In [None]:
 import torch

 import math

In [5]:
if torch.backends.mps.is_available() and torch.backends.mps.is_built():
    device = torch.device("mps")
    print("Using Apple's MPS")
elif torch.cuda.is_available():
    device = torch.device("cuda")
    print(f"Using CUDA gpu: {torch.cuda.get_device_name(0)}")
else:
    device = torch.device("cpu")
    print(f"Using cpu")
print(f"Device is: {device}")

Using Apple's MPS
Device is: mps


In [None]:
# Simple Eg 1
x = torch.tensor([3.0], requires_grad = True)
y = torch.pow(x,2)
print(f"y = x^2. Here x=3, so dy/dx = 2(x), ie 6")
# Calculate gradient of y w.r.t x
y.backward()
print(f"gradient of y w.r.t x is: {x.grad.item()}")

y = x^2. Here x=3, so dy/dx = 2(x), ie 6
gradient of y w.r.t x is: 6.0


In [30]:
# Example 2
x = torch.tensor([4.0], requires_grad = True)
y = torch.pow(x,2)
z = torch.sin(y)
print(f"y = sin(x^2).
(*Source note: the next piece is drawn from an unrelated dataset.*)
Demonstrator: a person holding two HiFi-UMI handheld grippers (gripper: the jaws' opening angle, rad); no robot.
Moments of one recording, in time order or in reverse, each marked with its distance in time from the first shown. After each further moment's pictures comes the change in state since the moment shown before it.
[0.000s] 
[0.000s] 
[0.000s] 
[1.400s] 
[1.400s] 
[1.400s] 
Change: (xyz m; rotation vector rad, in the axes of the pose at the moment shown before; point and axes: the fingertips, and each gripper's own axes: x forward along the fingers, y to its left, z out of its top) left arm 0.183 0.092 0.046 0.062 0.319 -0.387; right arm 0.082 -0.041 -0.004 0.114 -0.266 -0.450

Here x={x.item()}, so dy/dx = cos(x^2)*2x, ie {math.cos(x**2)*2*x.item()}")

# Calculate gradients of z w.r.t its parameters
z.retain_grad()
y.retain_grad()
z.backward()

print(f"Gradient of z w.r.t as per autograd: {x.grad.item()}")
# both are almost same

y = sin(x^2). Here x=4.0, so dy/dx = cos(x^2)*2x, ie -7.661275842587077
Gradient of z w.r.t as per autograd: -7.661275863647461


In [None]:
'''
leaf node, intermediate node, root node. By default grad is stored only for leaf nodes. If we wish
to access grad for non leaf nodes we need to do retain_grad() for all the parameters for which
we want to access the gradient
'''
# Before retaining grad for y & z we get error
y.grad

  """Entry point for launching an IPython kernel.


In [31]:
# After retaining grad for y and z
y.grad, z.grad

(tensor([-0.9577]), tensor([1.]))

In [None]:
'''
We can do all this with tensors instead of a single value.
NOTE: Don't forget to clear gradient before every backward calculation because they 
keep getting accumulated and getting added in the tensors gradient. 
Do this: x.grad = None

Disable gradient calculation during inferencing using
with torch.no_grad():
    'your code goes here'

or using decorator before a function
@torch.no_grad()
def fun():
    'code of the fuction'

or you can set requires grad for all parameters to False
tensor.requires_grad(False)
this would be done for all params

'''

"\nWe can do all this with tensors instead of a single value.\nNOTE: Don't forget to clear gradient before every backward calculation because they \nkeep getting accumulated and getting added in the tensors gradient. \nDo this: x.grad = None\n"

In [None]:
#using detach()
x = torch.tensor(2.0, requires_grad=True)
y = (x.detach())**2
y1 = x**2
y, y1
# one has grad function, one doesn't

(tensor(4.), tensor(4., grad_fn=<PowBackward0>))